NASA’s X-59 experimental aircraft is unique – it’s designed to fly faster than the speed of sound, but without causing a loud sonic boom. To confirm the X-59’s ability to fly supersonic while only producing quiet sonic “thumps,” NASA needs to be able to record these sounds from the ground. The agency recently completed tests aimed at understanding equipment and procedures needed to make those recordings.
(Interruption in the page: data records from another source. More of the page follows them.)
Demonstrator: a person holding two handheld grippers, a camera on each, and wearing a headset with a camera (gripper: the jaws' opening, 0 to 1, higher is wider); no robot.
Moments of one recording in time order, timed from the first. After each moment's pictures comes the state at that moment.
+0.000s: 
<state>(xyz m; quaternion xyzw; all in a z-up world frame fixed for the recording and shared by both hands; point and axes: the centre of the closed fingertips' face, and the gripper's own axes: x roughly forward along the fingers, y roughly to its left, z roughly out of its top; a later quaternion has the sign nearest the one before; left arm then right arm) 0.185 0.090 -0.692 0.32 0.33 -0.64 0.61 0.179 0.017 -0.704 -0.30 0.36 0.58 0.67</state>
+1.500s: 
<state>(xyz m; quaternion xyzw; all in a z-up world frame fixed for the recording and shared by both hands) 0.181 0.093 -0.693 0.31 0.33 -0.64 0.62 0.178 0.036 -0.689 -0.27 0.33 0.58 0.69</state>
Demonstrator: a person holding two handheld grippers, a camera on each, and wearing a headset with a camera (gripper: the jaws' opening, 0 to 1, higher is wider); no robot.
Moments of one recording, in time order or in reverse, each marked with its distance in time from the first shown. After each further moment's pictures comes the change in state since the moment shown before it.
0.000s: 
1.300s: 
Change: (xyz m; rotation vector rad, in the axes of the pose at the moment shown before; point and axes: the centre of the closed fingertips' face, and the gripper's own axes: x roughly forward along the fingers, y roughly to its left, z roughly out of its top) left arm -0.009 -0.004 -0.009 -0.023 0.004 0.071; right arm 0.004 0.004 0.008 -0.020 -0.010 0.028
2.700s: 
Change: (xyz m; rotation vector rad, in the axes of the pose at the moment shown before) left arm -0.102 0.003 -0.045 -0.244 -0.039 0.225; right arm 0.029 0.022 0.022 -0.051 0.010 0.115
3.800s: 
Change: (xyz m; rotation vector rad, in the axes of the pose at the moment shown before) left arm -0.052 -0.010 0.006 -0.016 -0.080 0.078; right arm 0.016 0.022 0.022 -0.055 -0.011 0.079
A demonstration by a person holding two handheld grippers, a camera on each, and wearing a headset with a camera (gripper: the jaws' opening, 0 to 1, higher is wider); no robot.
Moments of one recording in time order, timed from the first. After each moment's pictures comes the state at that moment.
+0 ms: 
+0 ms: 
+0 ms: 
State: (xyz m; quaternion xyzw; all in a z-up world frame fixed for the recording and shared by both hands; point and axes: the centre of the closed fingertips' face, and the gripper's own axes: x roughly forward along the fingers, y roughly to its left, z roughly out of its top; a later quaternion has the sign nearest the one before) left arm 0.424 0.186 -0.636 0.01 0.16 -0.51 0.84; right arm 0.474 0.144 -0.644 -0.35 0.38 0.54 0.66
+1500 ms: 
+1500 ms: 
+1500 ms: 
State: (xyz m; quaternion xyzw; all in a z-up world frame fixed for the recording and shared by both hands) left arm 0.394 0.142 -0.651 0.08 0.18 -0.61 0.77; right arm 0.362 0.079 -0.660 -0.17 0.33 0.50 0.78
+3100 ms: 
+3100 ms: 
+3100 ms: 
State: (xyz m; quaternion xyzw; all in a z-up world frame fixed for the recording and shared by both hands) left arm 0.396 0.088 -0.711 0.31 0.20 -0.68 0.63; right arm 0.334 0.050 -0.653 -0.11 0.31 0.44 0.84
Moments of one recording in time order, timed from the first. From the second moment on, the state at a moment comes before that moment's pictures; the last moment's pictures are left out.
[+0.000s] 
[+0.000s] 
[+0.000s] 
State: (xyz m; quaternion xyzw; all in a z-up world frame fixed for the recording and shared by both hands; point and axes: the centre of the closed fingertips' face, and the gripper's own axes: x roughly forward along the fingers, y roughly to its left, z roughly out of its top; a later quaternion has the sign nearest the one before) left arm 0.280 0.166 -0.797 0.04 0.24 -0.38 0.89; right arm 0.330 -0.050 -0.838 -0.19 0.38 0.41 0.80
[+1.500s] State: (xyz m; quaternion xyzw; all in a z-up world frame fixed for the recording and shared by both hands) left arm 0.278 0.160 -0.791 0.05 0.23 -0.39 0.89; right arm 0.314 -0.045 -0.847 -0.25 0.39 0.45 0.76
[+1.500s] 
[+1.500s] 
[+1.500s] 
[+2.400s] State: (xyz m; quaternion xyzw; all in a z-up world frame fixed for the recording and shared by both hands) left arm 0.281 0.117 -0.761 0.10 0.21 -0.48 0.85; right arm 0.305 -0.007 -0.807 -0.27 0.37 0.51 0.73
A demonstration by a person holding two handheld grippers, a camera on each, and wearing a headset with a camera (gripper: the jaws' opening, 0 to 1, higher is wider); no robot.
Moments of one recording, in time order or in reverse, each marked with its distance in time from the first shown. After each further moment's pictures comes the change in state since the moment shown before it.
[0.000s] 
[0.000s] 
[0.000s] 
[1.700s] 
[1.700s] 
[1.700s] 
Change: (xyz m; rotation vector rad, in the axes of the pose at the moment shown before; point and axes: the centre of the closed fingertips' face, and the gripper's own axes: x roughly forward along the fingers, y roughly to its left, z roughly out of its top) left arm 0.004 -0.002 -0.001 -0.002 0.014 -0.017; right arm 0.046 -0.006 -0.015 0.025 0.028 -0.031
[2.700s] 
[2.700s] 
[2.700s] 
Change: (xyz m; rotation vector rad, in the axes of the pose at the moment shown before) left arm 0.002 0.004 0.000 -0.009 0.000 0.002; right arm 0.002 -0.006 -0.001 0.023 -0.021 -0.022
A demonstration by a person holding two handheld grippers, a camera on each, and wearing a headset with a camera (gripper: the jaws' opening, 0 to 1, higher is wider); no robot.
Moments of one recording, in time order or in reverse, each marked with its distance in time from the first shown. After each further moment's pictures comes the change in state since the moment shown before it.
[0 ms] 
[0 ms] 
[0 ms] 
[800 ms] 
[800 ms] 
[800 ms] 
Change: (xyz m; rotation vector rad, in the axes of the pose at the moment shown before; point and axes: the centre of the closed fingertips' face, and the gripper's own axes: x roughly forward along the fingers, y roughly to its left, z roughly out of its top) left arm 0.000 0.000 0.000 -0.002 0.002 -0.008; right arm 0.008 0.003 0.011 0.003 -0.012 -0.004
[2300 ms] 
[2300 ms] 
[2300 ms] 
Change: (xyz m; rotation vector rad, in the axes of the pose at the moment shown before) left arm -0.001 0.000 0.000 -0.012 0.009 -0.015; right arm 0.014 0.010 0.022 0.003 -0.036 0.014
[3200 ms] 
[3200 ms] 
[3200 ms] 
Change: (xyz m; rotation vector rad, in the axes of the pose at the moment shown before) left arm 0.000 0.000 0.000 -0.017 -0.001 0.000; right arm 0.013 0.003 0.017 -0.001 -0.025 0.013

NASA’s Carpet Determination In Entirety Measurements (CarpetDIEM) flights examined the quality and ruggedness of a new generation of ground recording systems, focusing on how to deploy the systems for X-59 testing, and retrieve the data they collect. In all, researchers set up 10 microphone stations over a 30-mile stretch of desert near NASA’s Armstrong Flight Research Center in Edwards, California.
“We’re trying to answer questions like how many people does it take to go out and service these instruments on a daily basis, how to get the data back, how many vehicles are needed – all those sorts of things on how we operate,” said Dr. Forrest Carpenter, principal investigator for the third flight series, known as CarpetDIEM III. “We’re kind of learning how to dance now so that when we get to the big dance, we’re ready to go.”
The X-59 itself is not yet flying, so using an F-15 and an F-18 from NASA Armstrong, the CarpetDIEM III testing involved 20 supersonic passes with speeds ranging from Mach 1.15 to Mach 1.4, at altitudes ranging from 40,000 to 53,000 feet. Three of the passes involved an F-18 conducting a special inverted dive maneuver to simulate a quiet sonic boom, with one getting as quiet as 67 perceived level decibels, a measure of the perceived noisiness of the jet for an observer on the ground.
“We expect the X-59 sonic thump to be as low as about 75 perceived loudness decibels,” said Larry Cliatt, sub-project manager for the Quesst acoustic validation phase. “That is a lot quieter than the Concorde, which was over 100 perceived loudness decibels.”
In order to measure these very quiet sonic thumps, the ground recording systems used in the CarpetDIEM flights were calibrated to measure as low as about 50 perceived loudness decibels – the equivalent to being in the room with a running refrigerator.
CarpetDIEM III also validated the use of Automatic Dependent Surveillance-Broadcast, an existing technology flown on all commercial aircraft and most private aircraft to report speed and position. This system triggers the ground recording systems to begin recording.
“We can’t have 70 different people at every single instrumentation box,” Cliatt said. “We had to find a way to automate that process.”
The recording systems are designed to withstand the desert elements, the extreme heat of summer and the cold of winter, and to be resistant to damage from wildlife, such as chewing by rodents, coyotes, and foxes.
“When we get to Phase 2 of the Quesst mission, we expect to be doing these recordings of sonic thumps for up to nine months,” Cliatt said. “We need to be able to have instrumentation and operations that can facilitate such a long deployment.”
Another lesson learned – setup time for the recording stations was just under an hour, compared to the anticipated 2 1/2 hours. Given the performance of the systems, the team will assess whether they need to visit all the sites every day of Phase 2 testing.
The team also learned about the coordination and documentation processes needed for such research, both with internal organizations, such as NASA Armstrong’s Environmental and Safety offices, and with outside parties including:
- The U.S. Bureau of Land Management, which gave approval to use public lands for the testing
- Law enforcement, which helped secure the test site
- The Federal Aviation Administration, which gave approval for NASA jets to fly outside the Edwards Air Force Base restricted airspace in order to conduct a portion of the CarpetDIEM tests
To prepare for Quesst Phase 2, researchers expect to conduct practice sessions in 2024, incorporating all the lessons learned and best practices from all three phases of CarpetDIEM.